3. Shut down the primary database server. Run lssam on the secondary server to see the behavior of the system. Figure 3-52 on page 147 shows the lssam
Figure 3-52 lssam output in case of a server failure
4. All the resources are now transferred to the secondary server. When the primary server comes back up, the old primary server will be added back to the cluster manager and monitored.
Process failure
This scenario simulates the DB2 server process failure. The cluster manager detects that the DB2 server process is down and restarts the process.
1. Run lssam as root from either the primary or the secondary database server. The output should indicate normal operation.

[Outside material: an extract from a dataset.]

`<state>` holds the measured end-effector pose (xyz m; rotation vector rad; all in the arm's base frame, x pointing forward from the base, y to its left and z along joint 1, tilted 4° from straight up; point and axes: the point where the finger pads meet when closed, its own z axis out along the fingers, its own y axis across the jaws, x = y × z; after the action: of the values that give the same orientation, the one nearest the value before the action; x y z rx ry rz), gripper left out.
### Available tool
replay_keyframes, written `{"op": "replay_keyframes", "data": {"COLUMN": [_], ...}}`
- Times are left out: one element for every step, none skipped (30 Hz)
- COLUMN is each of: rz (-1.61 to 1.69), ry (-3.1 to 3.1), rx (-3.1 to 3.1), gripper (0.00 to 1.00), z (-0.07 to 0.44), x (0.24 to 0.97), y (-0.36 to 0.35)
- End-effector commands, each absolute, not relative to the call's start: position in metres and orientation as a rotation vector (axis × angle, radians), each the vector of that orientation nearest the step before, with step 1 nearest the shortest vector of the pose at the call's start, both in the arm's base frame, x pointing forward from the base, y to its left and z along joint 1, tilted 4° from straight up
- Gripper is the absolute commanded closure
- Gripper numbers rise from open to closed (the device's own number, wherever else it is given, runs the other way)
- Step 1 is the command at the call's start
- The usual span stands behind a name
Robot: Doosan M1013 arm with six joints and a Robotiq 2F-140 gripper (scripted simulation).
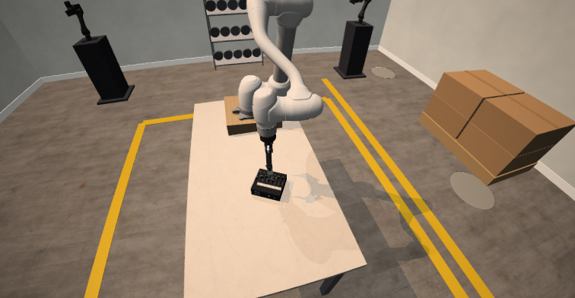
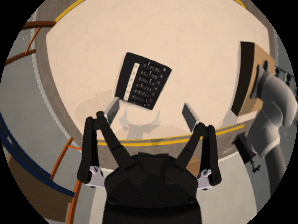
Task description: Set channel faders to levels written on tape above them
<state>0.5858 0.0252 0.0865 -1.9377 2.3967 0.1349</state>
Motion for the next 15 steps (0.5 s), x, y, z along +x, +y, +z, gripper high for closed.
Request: {"op": "replay_keyframes", "data": {"rz": [0.127,0.129,0.129,0.129,0.135,0.137,0.139,0.142,0.144,0.145,0.147,0.147,0.147,0.146,0.145], "ry": [2.661,2.705,2.705,2.705,2.823,2.85,2.876,2.907,2.939,2.968,2.994,3.019,3.042,3.063,3.082], "rx": [-1.597,-1.52,-1.52,-1.52,-1.292,-1.231,-1.169,-1.092,-1.009,-0.925,-0.842,-0.759,-0.675,-0.592,-0.508], "gripper": [0.0,0.0,0.0,0.0,0.0,0.0,0.0,0.0,0.0,0.0,0.0,0.0,0.0,0.0,0.0], "z": [0.095,0.096,0.096,0.096,0.098,0.099,0.1,0.101,0.102,0.103,0.103,0.104,0.104,0.104,0.104], "x": [0.602,0.605,0.605,0.605,0.608,0.61,0.612,0.614,0.616,0.617,0.618,0.619,0.619,0.62,0.62], "y": [0.017,0.015,0.015,0.015,0.014,0.013,0.011,0.01,0.009,0.009,0.008,0.008,0.007,0.007,0.007]}}
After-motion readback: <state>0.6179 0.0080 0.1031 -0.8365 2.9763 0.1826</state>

2. Log on to the IBM SmartCloud Control Desk application and navigate to one of the application panels.
3. Issue the db2_kill command to abruptly end all the DB2 server processes. Run lssam as root user to list the status of the cluster. Figure 3-53 displays the lssam output in case of DB2 process failure in the shared disk setup.
4. The DB2 process should restart and the application should continue processing as normal.
Graceful failover
This scenario can be tested by manually transferring the resources to the secondary server. In case of a planned change the application resources can be transferred to the secondary server while the primary server undergoes any maintenance change.
1. Run lssam as root from either the primary or the secondary database server. The output should indicate normal operation.
2. Log on to the IBM SmartCloud Control Desk application and navigate to one of the application panels.
3. Issue the rgreq -o move db2_db2inst1_db2inst1_0-rg command to move the resources over to the secondary server.
4. All the DB2 resources are transferred to the secondary node. The DB2 application or the server can now be taken down for maintenance or changes.
Symptoms of failure
When a database failover occurs, the IBM SmartCloud Control Desk application will appear to hang until the database failover sequence is complete. When service is restored, the user interface may show a brief database error: The database connection failed and the record was not retrieved. Try the operation again. If you experience repeated failures, check the log files in the home directory or contact your system administrator.
Sometimes you may receive a blank panel when using the application during failover. Refreshing the browser page often corrects this problem. If the browser session cannot be recovered, you may need to navigate back to the login page and re-authenticate.
3.10 Conclusion
This chapter gave an overview and configuration examples for local high availability. It described how to eliminate single points of failure in an IBM SmartCloud Control Desk environment.